__Task prompt__: Output the records exactly, every one of them.

Source records:
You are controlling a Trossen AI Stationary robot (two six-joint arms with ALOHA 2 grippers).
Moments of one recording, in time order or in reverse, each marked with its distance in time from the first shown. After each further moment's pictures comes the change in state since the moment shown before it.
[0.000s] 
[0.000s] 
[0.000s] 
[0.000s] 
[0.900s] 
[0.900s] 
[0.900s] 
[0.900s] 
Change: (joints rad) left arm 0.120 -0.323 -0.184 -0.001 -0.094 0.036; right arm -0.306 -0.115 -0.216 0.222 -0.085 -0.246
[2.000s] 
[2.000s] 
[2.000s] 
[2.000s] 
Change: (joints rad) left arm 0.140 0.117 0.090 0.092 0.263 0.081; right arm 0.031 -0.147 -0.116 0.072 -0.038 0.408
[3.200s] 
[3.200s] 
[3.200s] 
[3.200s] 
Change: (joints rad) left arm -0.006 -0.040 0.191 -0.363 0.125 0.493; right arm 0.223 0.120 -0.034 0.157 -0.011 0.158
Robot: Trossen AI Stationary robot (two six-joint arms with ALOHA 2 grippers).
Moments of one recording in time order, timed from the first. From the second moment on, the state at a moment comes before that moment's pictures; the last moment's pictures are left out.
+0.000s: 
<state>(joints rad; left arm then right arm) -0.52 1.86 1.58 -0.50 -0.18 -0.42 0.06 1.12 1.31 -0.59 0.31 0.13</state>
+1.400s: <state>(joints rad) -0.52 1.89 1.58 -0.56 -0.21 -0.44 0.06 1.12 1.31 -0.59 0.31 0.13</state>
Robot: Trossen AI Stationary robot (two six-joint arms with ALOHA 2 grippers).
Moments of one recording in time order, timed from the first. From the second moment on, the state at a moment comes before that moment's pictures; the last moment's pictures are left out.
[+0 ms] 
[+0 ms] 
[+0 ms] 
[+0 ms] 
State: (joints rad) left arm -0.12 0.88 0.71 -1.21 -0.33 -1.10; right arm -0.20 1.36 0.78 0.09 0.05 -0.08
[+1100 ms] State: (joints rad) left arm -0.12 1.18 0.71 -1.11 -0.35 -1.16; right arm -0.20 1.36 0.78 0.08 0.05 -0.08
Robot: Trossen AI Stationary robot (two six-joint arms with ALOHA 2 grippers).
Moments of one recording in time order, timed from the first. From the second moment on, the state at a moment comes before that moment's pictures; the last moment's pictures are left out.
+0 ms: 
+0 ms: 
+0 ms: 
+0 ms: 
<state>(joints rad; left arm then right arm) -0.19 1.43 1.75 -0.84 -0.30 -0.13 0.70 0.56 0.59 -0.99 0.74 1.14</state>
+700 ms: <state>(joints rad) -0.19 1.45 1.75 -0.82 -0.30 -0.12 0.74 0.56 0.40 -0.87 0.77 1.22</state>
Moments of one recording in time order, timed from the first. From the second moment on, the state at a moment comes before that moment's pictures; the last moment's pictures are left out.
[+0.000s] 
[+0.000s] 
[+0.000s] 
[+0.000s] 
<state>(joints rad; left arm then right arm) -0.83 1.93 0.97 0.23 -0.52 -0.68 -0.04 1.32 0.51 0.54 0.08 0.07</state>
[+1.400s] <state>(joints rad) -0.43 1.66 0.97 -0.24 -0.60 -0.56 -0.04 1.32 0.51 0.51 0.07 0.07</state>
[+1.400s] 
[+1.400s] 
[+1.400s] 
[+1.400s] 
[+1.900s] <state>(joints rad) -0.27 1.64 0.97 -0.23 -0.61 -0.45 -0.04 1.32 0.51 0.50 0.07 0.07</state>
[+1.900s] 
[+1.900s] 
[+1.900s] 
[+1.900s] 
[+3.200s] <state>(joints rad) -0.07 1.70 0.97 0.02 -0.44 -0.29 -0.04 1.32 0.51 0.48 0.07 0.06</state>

__Answer space__:
You are controlling a Trossen AI Stationary robot (two six-joint arms with ALOHA 2 grippers).
Moments of one recording, in time order or in reverse, each marked with its distance in time from the first shown. After each further moment's pictures comes the change in state since the moment shown before it.
[0.000s] 
[0.000s] 
[0.000s] 
[0.000s] 
[0.900s] 
[0.900s] 
[0.900s] 
[0.900s] 
Change: (joints rad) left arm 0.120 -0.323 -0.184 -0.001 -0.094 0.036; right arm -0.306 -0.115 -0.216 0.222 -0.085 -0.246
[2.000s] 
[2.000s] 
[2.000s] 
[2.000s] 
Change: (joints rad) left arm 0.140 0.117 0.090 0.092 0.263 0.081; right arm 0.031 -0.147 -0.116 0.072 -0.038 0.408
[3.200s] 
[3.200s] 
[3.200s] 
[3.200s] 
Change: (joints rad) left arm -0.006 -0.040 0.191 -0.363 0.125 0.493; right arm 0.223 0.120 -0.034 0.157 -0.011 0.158
Robot: Trossen AI Stationary robot (two six-joint arms with ALOHA 2 grippers).
Moments of one recording in time order, timed from the first. From the second moment on, the state at a moment comes before that moment's pictures; the last moment's pictures are left out.
+0.000s: 
<state>(joints rad; left arm then right arm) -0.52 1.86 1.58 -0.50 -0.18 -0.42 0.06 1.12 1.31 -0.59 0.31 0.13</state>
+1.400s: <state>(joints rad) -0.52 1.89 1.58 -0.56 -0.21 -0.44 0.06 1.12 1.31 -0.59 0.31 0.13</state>
Robot: Trossen AI Stationary robot (two six-joint arms with ALOHA 2 grippers).
Moments of one recording in time order, timed from the first. From the second moment on, the state at a moment comes before that moment's pictures; the last moment's pictures are left out.
[+0 ms] 
[+0 ms] 
[+0 ms] 
[+0 ms] 
State: (joints rad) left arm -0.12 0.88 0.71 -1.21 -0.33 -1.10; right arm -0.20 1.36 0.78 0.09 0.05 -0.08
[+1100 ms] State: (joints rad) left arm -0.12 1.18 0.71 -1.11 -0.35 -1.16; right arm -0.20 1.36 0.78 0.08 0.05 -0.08
Robot: Trossen AI Stationary robot (two six-joint arms with ALOHA 2 grippers).
Moments of one recording in time order, timed from the first. From the second moment on, the state at a moment comes before that moment's pictures; the last moment's pictures are left out.
+0 ms: 
+0 ms: 
+0 ms: 
+0 ms: 
<state>(joints rad; left arm then right arm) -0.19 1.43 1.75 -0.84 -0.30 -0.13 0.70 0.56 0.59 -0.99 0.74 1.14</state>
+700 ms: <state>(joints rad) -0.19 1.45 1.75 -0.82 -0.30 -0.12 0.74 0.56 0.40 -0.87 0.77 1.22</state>
Moments of one recording in time order, timed from the first. From the second moment on, the state at a moment comes before that moment's pictures; the last moment's pictures are left out.
[+0.000s] 
[+0.000s] 
[+0.000s] 
[+0.000s] 
<state>(joints rad; left arm then right arm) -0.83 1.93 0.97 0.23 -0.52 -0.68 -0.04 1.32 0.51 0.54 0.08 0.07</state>
[+1.400s] <state>(joints rad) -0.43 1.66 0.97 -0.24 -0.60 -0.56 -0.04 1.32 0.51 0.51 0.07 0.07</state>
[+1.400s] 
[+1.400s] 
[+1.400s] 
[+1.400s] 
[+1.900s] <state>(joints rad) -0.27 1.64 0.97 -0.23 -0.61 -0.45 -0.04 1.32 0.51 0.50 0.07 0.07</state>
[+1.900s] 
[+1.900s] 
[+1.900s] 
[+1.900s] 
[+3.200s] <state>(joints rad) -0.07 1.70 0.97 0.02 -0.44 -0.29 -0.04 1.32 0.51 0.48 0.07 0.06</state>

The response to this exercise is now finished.